How It All Started

07/04/2020

Ten years ago, I was still an IT college student in a college somewhere. I didn’t really know what my future is going to be like. My ethics professor asked us all in class to watch the movie The Social Network. At the same time, my web development professor who was one of the founders of Yehey.com taught us how to deploy your own PHP website on a cheap local hosting provider. That’s where it all started, I wanted to make my own social network. I wanted to somehow be the founder of the next Friendster, or I wanted to be that guy who’s your first friend in MySpace.

“A guy who makes a new chair, doesn’t owe money to everyone who ever built a chair.”

- Mark Zuckerberg

Back then, I used to drink a lot of iced blended mocha and smoke in a nearby The Coffee Bean and Tea Leaf place across the street from my college with my hardy Asus rugged laptop. Usually, I just coded alone in a corner not for fun or leisure, but to finish my homework without any distractions. Occasionally, my then best friend would ask me to play computer games with him where I always ended up losing. It was just that. Simple.

Then, there’s this one guy who approached me. He said he wanted to create his own website called punchworld and if I ever could help him. Taking from the movie, I was also interested in making my own website. I did some searches for other social networks, and I found Orkut and Diaspora. I found Diaspora more interesting. Ilya Zhitomirskiy, the founder of Diaspora, wanted to create a decentralized social network, each hosted separately and was called a “pod”. It’s a little bit like Google+. I admired how Ilya thinks, and how he wasn’t doing it for the money. He was aware of Facebook’s flaws when it comes to data privacy. He had his own convictions, which unfortunately took his life the following year. After that, this quote stuck to me:

“There’s something deeper than making money off stuff.

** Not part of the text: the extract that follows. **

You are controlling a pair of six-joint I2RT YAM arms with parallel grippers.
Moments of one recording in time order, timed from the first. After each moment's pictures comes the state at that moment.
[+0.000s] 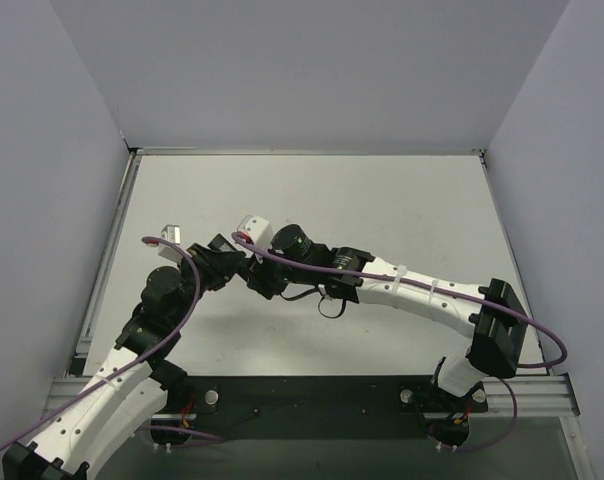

Being part of creating stuff for the universe is awesome.”

- Ilya Zhitomirskiy

Let’s fast forward ten years later. Throughout my career, I’ve been making websites and mobile applications for many clients of the companies that I’ve worked with. Most of the time, it’s all about meeting the deadline for the business goal. Some of them just want a website or an app just for the heck of it. There were memorable projects which I’m proud to be a part of, and these is were the client was a part of the app’s development.  They listened and they took the time to understand as much technical details of how their product app works. They were the ones who always had the “feel of the app” from its initial development to its deployment phase. Nevertheless, I was just like a carpenter who lent his skills for people who wanted a customized chair. As the years passed by, many new methods have been devised on how to create the same chair where every carpenter both young and old claim to be “certified” to make the best chair. Well, the bottom line is, it just matters who makes it cheaper and faster. In age of digital transformation, it’s ironic that software development has gone towards being a race towards the new hype rather than an enlightening and learning process for all.

From time to time, a client or a stakeholder will ask: “how’s our project doing?”. These are the types that only care about the timeline, but I can’t blame them. It’s their project. Yes, every developer will have a gripe about strict timelines every now and then and this is a given. However, has every developer thought of doing things for himself? In another analogy, while making a project for someone else, you don’t even get the credit for it. You’re just paid to do it.

After all, am I doing it for the money? Yes, I am. The hype is quite lucrative, but it feels like selling my own soul.

Then, there’s this realization that I’ve never ever created a single thing for myself out of my own abilities. Therefore, I made this website. This is a manifestation of my own conviction. At least for once, I did use my skills that I’d normally use on the job for myself and I’m sharing it to the world. I think that’s awesome.